> _Dataset entries_:
----------

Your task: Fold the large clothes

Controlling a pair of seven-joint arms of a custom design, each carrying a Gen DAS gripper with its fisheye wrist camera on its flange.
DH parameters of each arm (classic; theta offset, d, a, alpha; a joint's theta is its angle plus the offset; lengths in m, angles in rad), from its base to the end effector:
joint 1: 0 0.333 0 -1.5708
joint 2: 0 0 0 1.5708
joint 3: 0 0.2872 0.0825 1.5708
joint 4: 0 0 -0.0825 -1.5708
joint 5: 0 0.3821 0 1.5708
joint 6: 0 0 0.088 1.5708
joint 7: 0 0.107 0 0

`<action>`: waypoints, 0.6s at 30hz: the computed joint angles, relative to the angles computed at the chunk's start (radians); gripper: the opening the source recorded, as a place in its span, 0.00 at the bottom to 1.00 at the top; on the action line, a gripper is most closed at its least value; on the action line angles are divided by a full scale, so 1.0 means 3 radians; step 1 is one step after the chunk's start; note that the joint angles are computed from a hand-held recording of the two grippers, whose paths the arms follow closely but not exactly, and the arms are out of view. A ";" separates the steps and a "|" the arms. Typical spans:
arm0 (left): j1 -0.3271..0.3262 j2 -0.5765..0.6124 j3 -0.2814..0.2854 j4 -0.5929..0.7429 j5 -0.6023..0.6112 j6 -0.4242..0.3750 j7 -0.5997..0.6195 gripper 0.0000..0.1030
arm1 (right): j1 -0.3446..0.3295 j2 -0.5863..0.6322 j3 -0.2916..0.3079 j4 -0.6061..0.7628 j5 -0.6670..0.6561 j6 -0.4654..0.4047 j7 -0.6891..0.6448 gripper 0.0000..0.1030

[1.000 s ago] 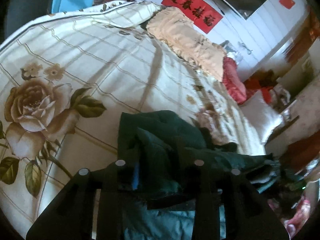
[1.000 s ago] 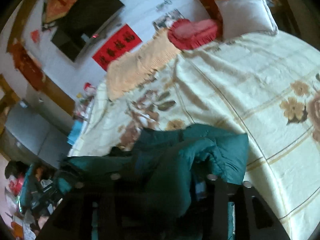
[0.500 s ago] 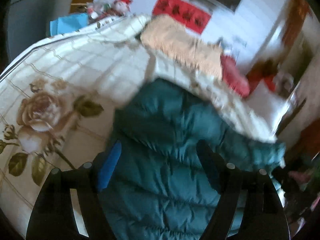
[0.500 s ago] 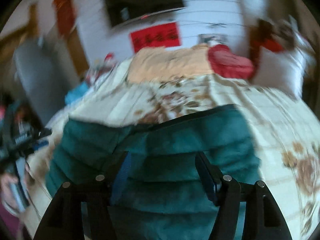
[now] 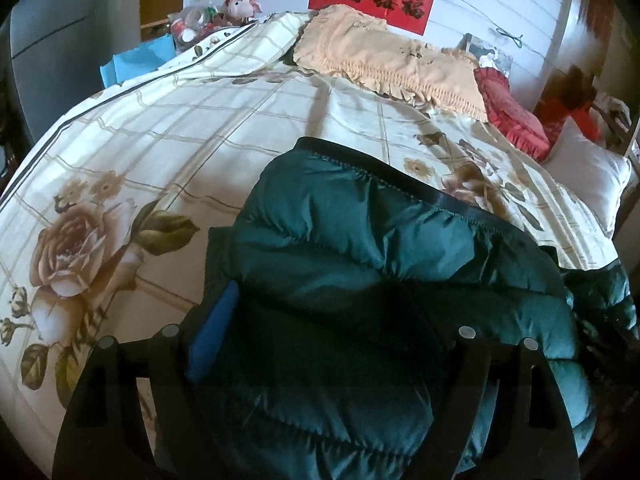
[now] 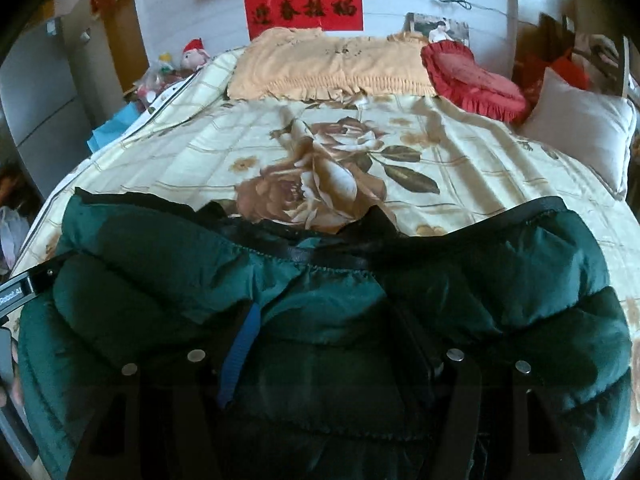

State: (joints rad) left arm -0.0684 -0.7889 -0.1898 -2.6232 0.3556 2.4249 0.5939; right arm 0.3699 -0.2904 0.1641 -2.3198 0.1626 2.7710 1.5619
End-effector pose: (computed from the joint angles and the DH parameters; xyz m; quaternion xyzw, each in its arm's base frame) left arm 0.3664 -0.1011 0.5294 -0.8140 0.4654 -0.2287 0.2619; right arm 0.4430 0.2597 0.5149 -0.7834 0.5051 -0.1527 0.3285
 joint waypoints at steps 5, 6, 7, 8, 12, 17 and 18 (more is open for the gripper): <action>0.0013 0.0102 -0.0007 0.0075 0.0030 -0.0042 0.0029 0.80 | -0.0022 -0.0023 0.0024 -0.0012 -0.0050 -0.0016 0.0061 0.64; 0.0009 0.0091 -0.0001 0.0065 0.0033 -0.0032 0.0033 0.80 | -0.0046 -0.0069 0.0043 -0.0017 -0.0096 -0.0058 0.0107 0.64; 0.0005 0.0070 0.0006 0.0047 0.0034 -0.0020 0.0037 0.80 | -0.0051 -0.0143 0.0046 -0.0048 -0.0104 -0.0077 0.0138 0.64; 0.0004 0.0065 0.0010 0.0044 0.0034 -0.0014 0.0044 0.80 | -0.0013 -0.0237 0.0009 -0.0110 -0.0034 -0.0047 0.0111 0.64; -0.0025 -0.0047 0.0010 0.0052 -0.0009 -0.0123 0.0066 0.80 | 0.0028 -0.0671 -0.0092 -0.0434 0.0209 0.0144 -0.0001 0.65; -0.0041 -0.0242 -0.0084 0.0060 0.0059 -0.0102 -0.0009 0.80 | -0.0411 -0.0836 0.0104 -0.0531 -0.0135 0.0159 0.0157 0.68; -0.0049 -0.0215 -0.0095 0.0092 0.0076 -0.0092 0.0005 0.80 | -0.0503 -0.0803 0.0140 -0.0499 -0.0207 0.0116 0.0220 0.68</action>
State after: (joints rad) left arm -0.0833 -0.8533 -0.2183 -2.5956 0.3785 2.3974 0.5953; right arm 0.2189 -0.5312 0.2062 -2.4694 0.1004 2.8059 1.6277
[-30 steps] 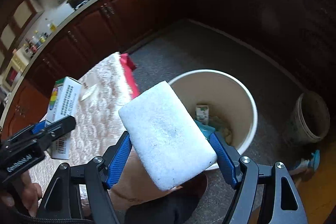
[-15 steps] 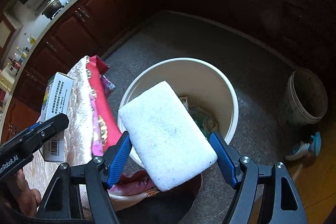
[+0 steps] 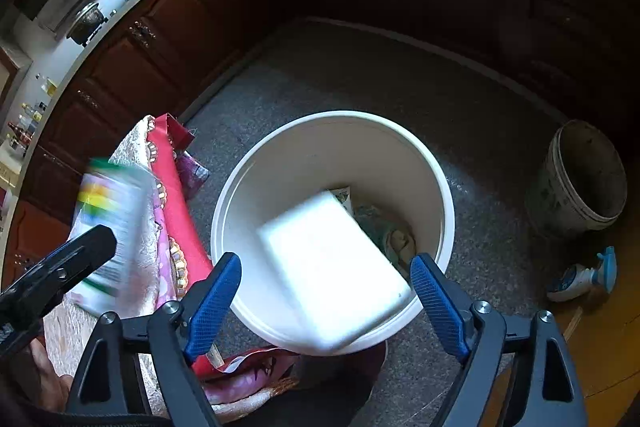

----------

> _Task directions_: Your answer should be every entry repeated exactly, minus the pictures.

> _Exercise output_:
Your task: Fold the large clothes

Controlling a pair of seven-joint arms of a custom design, each carrying a Gen DAS gripper with its fisheye wrist camera on its flange.
DH parameters of each arm (classic; theta offset, d, a, alpha; a joint's theta is its angle plus the offset; lengths in m, angles in rad), from its base to the end effector:
joint 1: 0 0.333 0 -1.5708
joint 2: 0 0 0 1.5708
joint 3: 0 0.2872 0.0825 1.5708
joint 4: 0 0 -0.0825 -1.5708
joint 5: 0 0.3821 0 1.5708
joint 6: 0 0 0.088 1.5708
joint 7: 0 0.107 0 0

`<action>`: waypoints, 0.6s at 30hz: the computed joint angles, relative to the angles computed at the chunk's start (radians); gripper: the opening the source recorded, as a place in its span, 0.00 at the bottom to 1.00 at the top; on the action line, a gripper is most closed at its least value; on the action line angles are divided by a full scale, so 1.0 means 3 radians; step 1 is one step after the chunk's start; note that the joint angles are computed from a hand-held recording of the two grippers, whose paths the arms follow closely but not exactly, and the arms are out of view. A ";" separates the steps and a "|" the arms. Typical spans:
arm0 (left): j1 -0.3271..0.3262 j2 -0.5765..0.6124 j3 -0.2814..0.2854 j4 -0.5929..0.7429 j5 -0.6023..0.6112 j6 -0.4242..0.3750 j7 -0.5997..0.6195 gripper 0.0000..0.1030
arm1 (right): j1 -0.3446..0.3295 j2 -0.5863..0.6322 j3 -0.2916..0.3079 j4 -0.6061..0.7628 j5 -0.6670..0.6561 j6 -0.4654..0.4047 j7 -0.6891..0.6448 gripper 0.0000..0.1030

[1.000 s ago] 
[1.000 s ago] 
[0.500 s ago] 
[0.500 s ago] 
[now] 
[now] 

State: (joints rad) left arm -0.0684 -0.7889 -0.1898 -2.6232 0.3556 2.4249 0.5939; right arm 0.3699 -0.2904 0.1641 -2.3198 0.1626 2.7710 1.5619
End-effector pose: (computed from the joint angles and the DH parameters; xyz m; quaternion xyzw, each in its arm's base frame) left arm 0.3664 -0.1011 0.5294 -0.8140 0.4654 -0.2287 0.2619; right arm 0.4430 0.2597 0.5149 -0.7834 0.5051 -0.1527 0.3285
 joint waypoints at steps 5, 6, 7, 8, 12, 17 and 18 (more is open for the gripper): <action>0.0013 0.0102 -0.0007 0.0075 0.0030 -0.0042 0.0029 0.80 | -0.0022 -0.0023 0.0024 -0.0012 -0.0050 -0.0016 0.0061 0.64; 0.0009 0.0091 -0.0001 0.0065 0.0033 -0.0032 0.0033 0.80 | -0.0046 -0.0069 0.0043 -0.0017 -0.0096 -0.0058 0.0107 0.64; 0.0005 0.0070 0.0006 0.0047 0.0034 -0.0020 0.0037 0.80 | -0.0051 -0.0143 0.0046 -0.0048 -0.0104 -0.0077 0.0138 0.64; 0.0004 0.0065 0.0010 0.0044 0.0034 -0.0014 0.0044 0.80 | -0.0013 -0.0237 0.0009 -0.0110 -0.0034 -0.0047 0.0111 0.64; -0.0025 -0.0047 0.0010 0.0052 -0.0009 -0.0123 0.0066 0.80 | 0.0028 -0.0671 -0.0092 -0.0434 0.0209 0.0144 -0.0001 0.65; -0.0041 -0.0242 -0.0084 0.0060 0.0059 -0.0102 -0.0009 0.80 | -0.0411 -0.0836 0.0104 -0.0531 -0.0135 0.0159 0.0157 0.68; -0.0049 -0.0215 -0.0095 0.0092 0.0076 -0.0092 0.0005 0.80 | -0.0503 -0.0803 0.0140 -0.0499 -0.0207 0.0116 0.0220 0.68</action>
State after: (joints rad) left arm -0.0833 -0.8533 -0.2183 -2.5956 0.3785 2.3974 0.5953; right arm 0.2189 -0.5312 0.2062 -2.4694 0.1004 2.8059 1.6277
[-30 steps] 
[-15 steps] 
[+0 steps] 

This exercise is now fully answered.